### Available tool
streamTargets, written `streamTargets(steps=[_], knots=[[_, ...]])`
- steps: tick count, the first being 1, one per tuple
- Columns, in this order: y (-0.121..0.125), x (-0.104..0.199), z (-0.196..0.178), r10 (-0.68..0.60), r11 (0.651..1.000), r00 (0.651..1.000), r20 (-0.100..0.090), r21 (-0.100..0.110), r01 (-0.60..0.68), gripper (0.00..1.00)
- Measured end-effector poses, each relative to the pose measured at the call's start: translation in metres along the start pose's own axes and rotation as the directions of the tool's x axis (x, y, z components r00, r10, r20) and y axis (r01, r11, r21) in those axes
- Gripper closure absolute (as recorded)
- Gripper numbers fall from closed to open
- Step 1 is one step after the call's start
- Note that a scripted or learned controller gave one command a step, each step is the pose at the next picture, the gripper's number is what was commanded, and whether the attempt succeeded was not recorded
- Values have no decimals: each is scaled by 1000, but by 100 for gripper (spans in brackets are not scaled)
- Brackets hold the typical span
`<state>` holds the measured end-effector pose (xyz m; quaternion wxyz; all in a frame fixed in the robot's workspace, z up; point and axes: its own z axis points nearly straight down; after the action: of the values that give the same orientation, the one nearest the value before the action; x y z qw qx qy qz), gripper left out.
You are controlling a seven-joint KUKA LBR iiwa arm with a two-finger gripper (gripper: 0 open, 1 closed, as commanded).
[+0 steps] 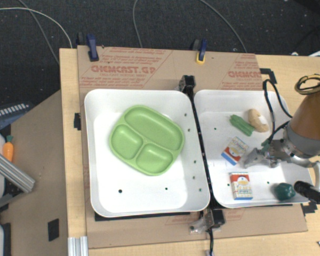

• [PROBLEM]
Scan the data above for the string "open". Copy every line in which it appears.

• [WRITTEN RESPONSE]
- Gripper numbers fall from closed to open
You are controlling a seven-joint KUKA LBR iiwa arm with a two-finger gripper (gripper: 0 open, 1 closed, as commanded).

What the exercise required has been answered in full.